The software life cycle
After a system has successfully gone through the last phases of software development (including performance testing, tuning, and acceptance testing), it will be deployed in production where its hopefully long and successful life will begin for real.
Upgrades
Over its lifetime, the system will most likely need to be upgraded for one reason or another. Upgrading might involve changes to the hardware, code, and configuration. Before this upgraded system is put into production, it should be as thoroughly tested as it was when it was first released in order to ensure that it will meet old, and any new, requirements. Naturally, this includes performance testing and tuning, when needed.
Metrics
During its life in production, a lot of things about the system will be of interest to the business, QA, and the different IT departments. Some important questions that need to be addressed among the different instances could be:
- Business: What use cases are actually utilized and to what grade? For what reasons are important functions not used? Are they avoided due to poor response times, perhaps? Does the system and its components really give the expected Return of investment (ROI) or can there be optimizations made?
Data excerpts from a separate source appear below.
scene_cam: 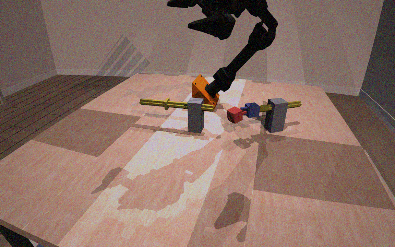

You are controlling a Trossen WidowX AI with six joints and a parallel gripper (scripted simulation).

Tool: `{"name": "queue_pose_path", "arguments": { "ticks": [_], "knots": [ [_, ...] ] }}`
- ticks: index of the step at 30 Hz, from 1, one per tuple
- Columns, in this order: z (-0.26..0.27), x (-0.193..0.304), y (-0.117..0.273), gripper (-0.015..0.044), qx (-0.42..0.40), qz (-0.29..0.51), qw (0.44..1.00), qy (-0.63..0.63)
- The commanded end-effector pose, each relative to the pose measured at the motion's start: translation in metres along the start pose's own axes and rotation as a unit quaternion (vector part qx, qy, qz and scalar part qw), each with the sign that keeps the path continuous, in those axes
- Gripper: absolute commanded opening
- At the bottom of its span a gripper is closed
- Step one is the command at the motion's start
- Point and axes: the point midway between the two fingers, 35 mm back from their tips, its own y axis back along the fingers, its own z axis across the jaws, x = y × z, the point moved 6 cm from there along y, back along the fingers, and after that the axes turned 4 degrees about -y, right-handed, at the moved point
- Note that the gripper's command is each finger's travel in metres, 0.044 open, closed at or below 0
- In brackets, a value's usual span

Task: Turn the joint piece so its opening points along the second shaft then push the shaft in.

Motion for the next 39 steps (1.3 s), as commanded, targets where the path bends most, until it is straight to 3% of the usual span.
{"name": "queue_pose_path", "arguments": {
  "ticks": [1,16,30,39],
  "knots": [
    [0.005,0.022,-0.005,0.044,-0.027,0.058,0.998,0.023],
    [0.026,0.1,-0.001,0.044,-0.152,0.266,0.949,0.079],
    [0.048,0.159,0.03,0.044,-0.292,0.425,0.854,0.07],
    [0.059,0.179,0.052,0.044,-0.364,0.487,0.793,0.037]
  ]
}}
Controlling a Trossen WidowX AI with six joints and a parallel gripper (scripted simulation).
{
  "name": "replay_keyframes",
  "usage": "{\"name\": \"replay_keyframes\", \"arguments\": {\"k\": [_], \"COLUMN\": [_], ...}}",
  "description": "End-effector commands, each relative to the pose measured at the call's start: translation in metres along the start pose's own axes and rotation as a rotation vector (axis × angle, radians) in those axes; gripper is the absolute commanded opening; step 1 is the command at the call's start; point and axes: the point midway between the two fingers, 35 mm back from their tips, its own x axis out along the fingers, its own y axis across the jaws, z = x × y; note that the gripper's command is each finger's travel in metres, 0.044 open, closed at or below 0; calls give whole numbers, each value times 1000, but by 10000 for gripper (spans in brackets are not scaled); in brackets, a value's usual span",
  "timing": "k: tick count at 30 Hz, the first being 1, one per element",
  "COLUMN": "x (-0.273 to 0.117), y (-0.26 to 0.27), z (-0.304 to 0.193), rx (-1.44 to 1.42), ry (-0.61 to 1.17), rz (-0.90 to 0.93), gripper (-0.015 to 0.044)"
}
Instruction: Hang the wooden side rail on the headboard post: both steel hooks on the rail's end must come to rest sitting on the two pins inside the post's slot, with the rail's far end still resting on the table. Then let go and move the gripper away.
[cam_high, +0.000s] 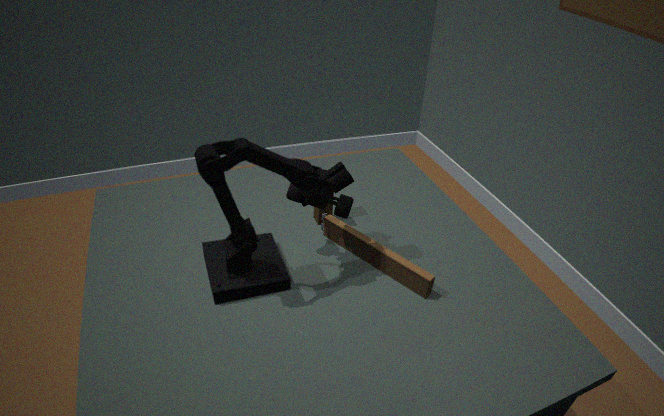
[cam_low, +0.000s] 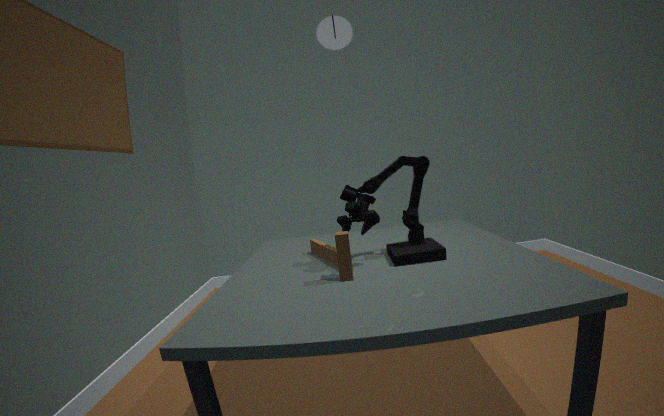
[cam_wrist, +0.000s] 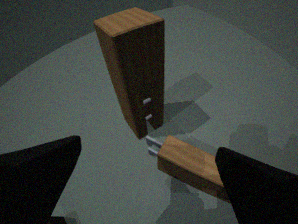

- QA and IT: Are the error rates under control? Is the hardware utilization actually in alignment with what is estimated or is there need for more or less of something? What about the response times and usage of components, caches, and other software resources? What is the health of the system at any given time?
Information to answer these questions and more can quite easily be answered by the system itself. Some information might be available for extraction directly out of the box from the system or from underlying resources, while others might need to be enabled by configuration or by more or less advanced instrumentation in code.
The information is often extracted/collected by logging or monitoring through a protocol such as SNMP (mostly used by hardware and operating system services) or by using an API such as the Java Management Extension (JMX) API.
WildFly exposes information about quite a few resources through JMX, and instrumenting your application code to expose values using JMX is very easy and powerful. JMX can also be used externally from a system to give it instructions such as clearing a cache, starting/stopping a service, and so on.
Quantifiable information from and about a system, regardless of how it is retrieved, is called metric. The various metrics can be useful for a single situation such as a monitoring alert for something going wrong. However, it is also important to collect metrics over time as a proof of living up to SLA and be able to do various analysis related to the business, quality, or technology.
Performance testing and tuning is one of the areas that can benefit hugely from having metrics available. It is, for example, very valuable during the design, or modification, of test cases and setting realistic baselines.